Problem description => Using the data below, return the stretch from the line that contains "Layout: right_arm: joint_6" through the line that contains "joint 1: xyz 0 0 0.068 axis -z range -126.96", both included, exactly as it stands and nothing beyond it.

Saved data entries
+===+
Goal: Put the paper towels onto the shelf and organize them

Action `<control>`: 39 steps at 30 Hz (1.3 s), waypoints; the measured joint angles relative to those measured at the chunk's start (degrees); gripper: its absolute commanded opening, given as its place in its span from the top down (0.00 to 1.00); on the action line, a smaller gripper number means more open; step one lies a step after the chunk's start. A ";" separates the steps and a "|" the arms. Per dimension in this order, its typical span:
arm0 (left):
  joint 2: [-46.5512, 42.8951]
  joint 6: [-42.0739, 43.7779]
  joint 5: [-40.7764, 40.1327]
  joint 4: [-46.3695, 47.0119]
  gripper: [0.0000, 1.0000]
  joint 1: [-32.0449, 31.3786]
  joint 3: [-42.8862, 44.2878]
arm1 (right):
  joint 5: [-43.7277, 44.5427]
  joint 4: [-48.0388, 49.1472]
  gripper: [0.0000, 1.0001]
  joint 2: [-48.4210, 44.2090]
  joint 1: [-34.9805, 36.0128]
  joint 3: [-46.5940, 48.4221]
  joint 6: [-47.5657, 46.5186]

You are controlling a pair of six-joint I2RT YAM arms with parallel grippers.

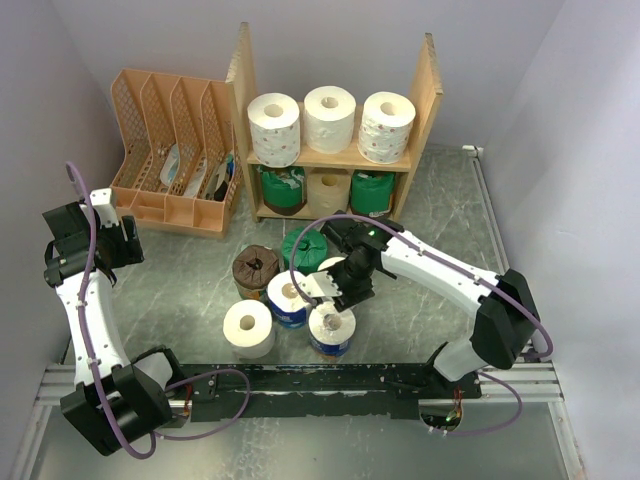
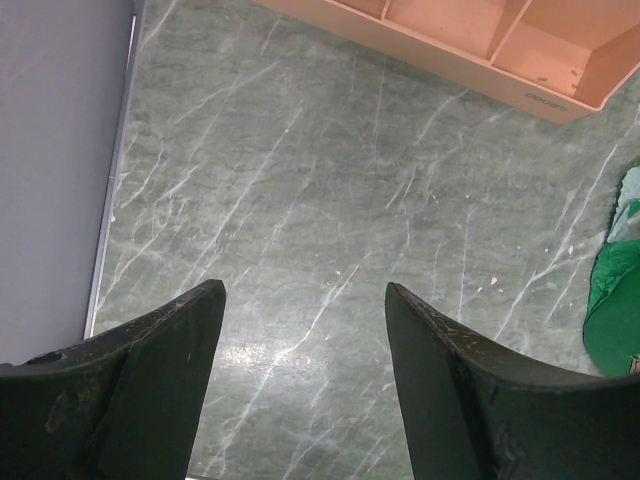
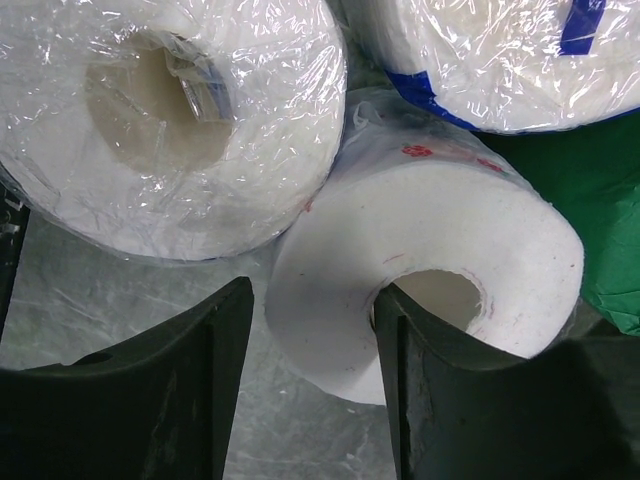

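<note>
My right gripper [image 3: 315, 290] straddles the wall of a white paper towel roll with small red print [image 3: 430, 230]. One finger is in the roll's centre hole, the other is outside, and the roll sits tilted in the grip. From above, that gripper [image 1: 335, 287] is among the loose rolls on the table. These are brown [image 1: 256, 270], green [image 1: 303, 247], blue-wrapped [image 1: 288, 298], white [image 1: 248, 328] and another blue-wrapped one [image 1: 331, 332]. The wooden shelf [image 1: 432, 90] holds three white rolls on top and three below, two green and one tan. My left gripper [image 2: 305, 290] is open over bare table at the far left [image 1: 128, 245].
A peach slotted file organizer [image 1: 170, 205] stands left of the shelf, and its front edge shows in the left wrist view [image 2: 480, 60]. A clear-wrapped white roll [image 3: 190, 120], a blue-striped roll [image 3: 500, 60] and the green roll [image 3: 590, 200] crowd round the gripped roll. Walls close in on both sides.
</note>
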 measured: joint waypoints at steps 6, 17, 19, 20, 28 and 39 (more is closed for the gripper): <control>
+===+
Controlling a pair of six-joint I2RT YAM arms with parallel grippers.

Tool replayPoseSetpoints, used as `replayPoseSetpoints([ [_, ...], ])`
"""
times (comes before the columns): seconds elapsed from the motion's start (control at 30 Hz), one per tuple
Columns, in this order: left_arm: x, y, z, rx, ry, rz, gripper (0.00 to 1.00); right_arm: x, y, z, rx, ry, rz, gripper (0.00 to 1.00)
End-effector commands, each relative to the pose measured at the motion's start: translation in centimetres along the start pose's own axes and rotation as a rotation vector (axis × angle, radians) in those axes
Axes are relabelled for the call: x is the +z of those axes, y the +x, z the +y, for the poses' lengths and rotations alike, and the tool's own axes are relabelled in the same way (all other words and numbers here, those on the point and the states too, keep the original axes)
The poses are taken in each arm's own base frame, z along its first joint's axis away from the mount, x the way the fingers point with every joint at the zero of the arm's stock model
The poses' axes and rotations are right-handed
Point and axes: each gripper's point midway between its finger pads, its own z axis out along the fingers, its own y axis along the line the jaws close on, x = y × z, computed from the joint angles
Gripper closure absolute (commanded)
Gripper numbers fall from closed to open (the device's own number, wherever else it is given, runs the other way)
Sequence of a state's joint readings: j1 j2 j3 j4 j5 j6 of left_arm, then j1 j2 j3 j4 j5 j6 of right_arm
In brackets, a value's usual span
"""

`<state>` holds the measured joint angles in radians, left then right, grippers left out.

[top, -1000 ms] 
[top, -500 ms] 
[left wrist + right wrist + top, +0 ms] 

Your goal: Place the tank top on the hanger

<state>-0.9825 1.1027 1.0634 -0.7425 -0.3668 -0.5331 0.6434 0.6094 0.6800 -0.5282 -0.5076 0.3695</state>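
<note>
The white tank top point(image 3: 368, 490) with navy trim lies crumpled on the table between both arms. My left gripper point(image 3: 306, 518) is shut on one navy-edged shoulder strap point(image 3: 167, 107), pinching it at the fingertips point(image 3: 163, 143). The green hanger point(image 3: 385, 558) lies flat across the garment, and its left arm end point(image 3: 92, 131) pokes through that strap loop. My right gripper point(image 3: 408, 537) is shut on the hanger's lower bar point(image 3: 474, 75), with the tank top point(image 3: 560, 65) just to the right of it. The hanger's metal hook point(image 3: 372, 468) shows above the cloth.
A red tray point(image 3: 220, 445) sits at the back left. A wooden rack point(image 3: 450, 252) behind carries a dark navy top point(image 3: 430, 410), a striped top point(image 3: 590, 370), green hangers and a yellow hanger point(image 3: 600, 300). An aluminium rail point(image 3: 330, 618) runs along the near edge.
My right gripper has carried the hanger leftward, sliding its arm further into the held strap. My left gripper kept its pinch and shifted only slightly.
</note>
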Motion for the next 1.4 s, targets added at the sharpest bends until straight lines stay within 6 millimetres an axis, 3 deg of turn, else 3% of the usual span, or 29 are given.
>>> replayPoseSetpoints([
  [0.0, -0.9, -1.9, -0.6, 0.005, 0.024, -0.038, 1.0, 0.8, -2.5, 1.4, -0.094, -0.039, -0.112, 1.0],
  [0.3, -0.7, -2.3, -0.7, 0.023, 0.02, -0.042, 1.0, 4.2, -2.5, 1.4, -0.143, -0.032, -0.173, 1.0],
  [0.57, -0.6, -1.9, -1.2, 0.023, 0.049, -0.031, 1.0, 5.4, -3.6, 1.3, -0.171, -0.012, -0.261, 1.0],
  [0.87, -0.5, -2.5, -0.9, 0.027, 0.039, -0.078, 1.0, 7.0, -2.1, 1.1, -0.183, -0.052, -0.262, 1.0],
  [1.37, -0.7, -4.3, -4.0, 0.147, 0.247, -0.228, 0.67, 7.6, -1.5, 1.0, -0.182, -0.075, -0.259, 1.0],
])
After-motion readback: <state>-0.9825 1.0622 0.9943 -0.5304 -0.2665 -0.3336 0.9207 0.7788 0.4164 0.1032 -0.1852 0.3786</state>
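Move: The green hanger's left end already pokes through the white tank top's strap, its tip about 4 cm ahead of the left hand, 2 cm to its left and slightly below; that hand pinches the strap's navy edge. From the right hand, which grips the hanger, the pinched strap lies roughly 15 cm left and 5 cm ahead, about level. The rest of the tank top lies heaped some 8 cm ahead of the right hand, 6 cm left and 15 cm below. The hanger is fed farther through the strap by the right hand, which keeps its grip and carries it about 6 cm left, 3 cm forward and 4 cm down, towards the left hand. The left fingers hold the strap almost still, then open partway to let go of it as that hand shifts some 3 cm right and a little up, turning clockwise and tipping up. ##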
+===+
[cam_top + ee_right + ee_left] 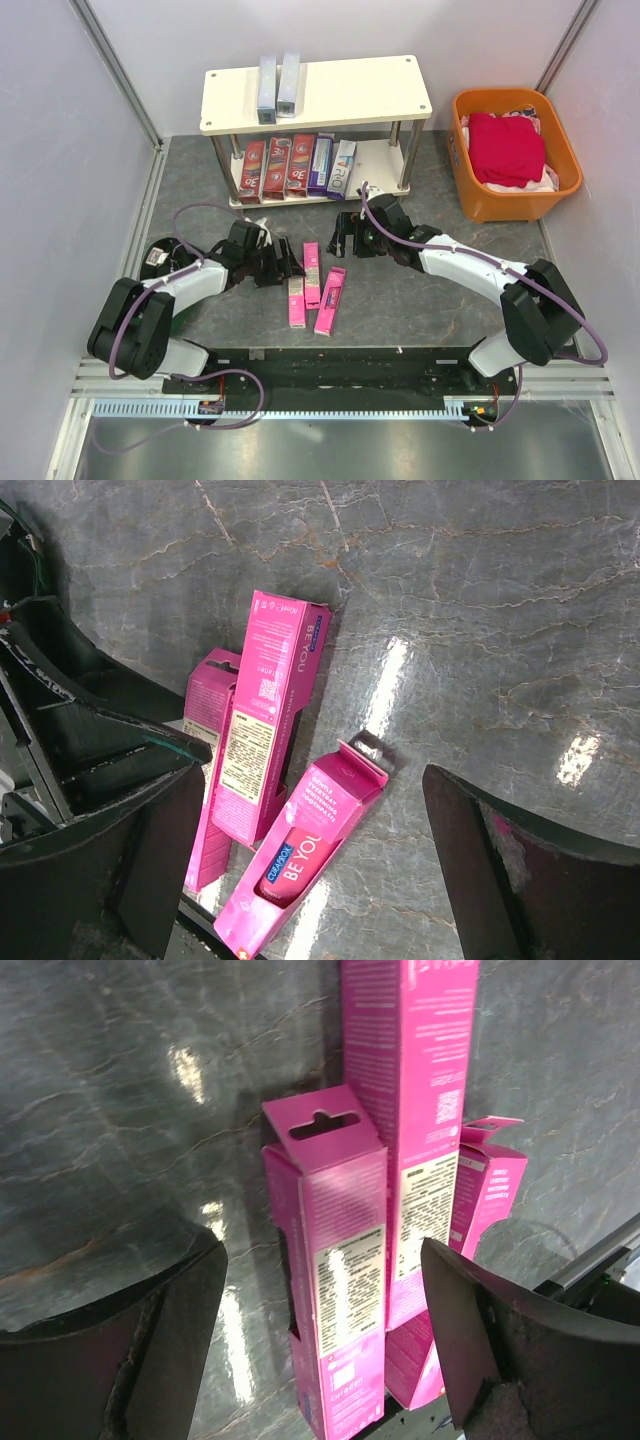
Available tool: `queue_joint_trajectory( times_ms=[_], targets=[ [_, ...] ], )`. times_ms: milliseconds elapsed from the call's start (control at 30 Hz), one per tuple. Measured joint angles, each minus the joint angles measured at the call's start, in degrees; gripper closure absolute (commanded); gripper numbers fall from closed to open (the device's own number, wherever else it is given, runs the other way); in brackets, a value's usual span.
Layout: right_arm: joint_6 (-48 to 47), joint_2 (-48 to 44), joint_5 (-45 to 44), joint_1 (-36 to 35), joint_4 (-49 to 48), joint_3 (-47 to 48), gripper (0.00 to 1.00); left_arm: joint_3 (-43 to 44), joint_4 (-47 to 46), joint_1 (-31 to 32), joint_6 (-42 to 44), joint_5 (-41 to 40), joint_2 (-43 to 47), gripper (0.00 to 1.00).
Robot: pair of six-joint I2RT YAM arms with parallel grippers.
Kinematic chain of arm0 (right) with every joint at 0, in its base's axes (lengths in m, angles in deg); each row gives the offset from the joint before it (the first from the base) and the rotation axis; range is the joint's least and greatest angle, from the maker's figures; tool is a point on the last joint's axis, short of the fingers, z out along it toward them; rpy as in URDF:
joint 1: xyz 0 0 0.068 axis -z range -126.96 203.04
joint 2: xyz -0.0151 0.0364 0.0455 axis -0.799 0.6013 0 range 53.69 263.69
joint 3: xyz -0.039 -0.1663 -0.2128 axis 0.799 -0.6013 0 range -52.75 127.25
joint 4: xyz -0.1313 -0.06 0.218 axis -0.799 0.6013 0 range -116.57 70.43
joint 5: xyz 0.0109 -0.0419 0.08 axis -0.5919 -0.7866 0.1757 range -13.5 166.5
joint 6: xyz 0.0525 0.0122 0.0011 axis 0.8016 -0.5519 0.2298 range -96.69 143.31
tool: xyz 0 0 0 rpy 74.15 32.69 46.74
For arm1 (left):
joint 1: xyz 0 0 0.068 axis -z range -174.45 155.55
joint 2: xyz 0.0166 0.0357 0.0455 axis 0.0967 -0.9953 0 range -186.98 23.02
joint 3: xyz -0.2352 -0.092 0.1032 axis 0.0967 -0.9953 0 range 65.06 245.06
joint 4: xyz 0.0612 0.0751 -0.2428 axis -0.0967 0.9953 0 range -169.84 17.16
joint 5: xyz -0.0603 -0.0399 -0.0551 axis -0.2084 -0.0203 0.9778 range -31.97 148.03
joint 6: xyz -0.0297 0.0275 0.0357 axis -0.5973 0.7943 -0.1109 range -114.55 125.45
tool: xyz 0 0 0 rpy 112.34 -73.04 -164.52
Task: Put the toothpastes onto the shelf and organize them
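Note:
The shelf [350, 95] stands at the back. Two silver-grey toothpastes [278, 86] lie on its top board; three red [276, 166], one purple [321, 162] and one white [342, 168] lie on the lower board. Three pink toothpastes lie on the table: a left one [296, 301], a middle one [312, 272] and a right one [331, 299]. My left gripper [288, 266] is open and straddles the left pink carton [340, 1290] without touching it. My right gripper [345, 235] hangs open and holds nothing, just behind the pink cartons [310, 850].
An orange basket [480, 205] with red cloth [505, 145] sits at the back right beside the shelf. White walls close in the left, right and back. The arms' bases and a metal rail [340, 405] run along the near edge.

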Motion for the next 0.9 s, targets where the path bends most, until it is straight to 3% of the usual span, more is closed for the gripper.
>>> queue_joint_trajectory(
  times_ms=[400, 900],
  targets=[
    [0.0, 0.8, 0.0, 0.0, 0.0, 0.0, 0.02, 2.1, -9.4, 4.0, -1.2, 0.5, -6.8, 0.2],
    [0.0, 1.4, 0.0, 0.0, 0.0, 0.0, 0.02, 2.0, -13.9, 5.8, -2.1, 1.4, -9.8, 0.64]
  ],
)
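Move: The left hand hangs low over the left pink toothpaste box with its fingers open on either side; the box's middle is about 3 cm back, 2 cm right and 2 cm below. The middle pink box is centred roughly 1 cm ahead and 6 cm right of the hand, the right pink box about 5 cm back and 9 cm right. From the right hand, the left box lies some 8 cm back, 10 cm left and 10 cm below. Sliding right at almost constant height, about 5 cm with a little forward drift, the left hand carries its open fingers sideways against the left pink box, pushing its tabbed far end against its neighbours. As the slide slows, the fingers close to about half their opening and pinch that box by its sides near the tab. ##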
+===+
Your solution =>
Layout: right_arm: joint_6 (-48 to 47), joint_2 (-48 to 44), joint_5 (-45 to 44), joint_1 (-36 to 35), joint_4 (-49 to 48), joint_3 (-47 to 48), gripper (0.00 to 1.00); left_arm: joint_3 (-43 to 44), joint_4 (-47 to 46), joint_1 (-31 to 32), joint_6 (-42 to 44), joint_5 (-41 to 40), joint_2 (-43 to 47), gripper (0.00 to 1.00).
Robot: pair of six-joint I2RT YAM arms with parallel grippers.
Kinematic chain of arm0 (right) with every joint at 0, in its base's axes (lengths in m, angles in deg); each row gives the offset from the joint before it (the first from the base) and the rotation axis; range is the joint's least and greatest angle, from the maker's figures; tool is a point on the last joint's axis, short of the fingers, z out along it toward them; rpy as in URDF:
joint 1: xyz 0 0 0.068 axis -z range -126.96 203.04

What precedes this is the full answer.